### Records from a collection
[Start of Attachment]

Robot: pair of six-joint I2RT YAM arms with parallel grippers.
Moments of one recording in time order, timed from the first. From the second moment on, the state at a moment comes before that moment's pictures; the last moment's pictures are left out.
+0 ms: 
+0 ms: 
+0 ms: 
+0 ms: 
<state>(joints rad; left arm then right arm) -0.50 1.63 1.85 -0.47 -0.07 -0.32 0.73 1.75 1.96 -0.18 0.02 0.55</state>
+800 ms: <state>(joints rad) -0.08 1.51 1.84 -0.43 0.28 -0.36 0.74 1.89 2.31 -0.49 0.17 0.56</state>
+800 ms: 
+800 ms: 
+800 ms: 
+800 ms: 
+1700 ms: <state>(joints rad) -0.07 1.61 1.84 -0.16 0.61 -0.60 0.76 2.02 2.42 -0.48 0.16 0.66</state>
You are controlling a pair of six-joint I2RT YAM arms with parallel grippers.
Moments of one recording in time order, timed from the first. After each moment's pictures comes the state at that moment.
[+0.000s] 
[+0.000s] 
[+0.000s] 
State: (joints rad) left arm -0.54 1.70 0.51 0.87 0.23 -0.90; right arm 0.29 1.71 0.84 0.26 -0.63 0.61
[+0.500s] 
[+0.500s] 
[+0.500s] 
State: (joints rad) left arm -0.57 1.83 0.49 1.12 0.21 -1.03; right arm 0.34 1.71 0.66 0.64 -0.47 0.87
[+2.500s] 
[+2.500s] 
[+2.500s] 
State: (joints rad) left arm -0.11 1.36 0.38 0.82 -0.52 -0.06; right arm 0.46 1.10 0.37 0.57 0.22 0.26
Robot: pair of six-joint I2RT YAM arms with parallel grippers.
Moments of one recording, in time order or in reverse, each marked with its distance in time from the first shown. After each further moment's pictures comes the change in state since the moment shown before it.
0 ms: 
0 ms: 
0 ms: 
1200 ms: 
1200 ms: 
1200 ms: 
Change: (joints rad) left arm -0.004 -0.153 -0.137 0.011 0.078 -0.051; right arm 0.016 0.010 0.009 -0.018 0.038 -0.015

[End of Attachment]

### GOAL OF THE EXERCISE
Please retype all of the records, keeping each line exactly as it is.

### RESULT OF THIS EXERCISE
Robot: pair of six-joint I2RT YAM arms with parallel grippers.
Moments of one recording in time order, timed from the first. From the second moment on, the state at a moment comes before that moment's pictures; the last moment's pictures are left out.
+0 ms: 
+0 ms: 
+0 ms: 
+0 ms: 
<state>(joints rad; left arm then right arm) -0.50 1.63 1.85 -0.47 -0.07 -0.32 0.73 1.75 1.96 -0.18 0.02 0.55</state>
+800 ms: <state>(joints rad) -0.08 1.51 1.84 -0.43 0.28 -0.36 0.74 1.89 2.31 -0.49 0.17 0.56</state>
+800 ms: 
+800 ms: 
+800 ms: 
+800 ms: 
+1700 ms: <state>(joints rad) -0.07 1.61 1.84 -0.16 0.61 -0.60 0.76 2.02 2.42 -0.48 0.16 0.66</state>
You are controlling a pair of six-joint I2RT YAM arms with parallel grippers.
Moments of one recording in time order, timed from the first. After each moment's pictures comes the state at that moment.
[+0.000s] 
[+0.000s] 
[+0.000s] 
State: (joints rad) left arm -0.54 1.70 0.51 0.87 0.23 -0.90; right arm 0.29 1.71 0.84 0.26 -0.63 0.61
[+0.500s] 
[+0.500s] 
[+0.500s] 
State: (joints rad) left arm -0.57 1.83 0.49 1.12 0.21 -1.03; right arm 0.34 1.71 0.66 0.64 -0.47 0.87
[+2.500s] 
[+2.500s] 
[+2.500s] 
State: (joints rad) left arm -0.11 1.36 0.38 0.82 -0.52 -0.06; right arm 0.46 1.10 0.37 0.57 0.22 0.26
Robot: pair of six-joint I2RT YAM arms with parallel grippers.
Moments of one recording, in time order or in reverse, each marked with its distance in time from the first shown. After each further moment's pictures comes the change in state since the moment shown before it.
0 ms: 
0 ms: 
0 ms: 
1200 ms: 
1200 ms: 
1200 ms: 
Change: (joints rad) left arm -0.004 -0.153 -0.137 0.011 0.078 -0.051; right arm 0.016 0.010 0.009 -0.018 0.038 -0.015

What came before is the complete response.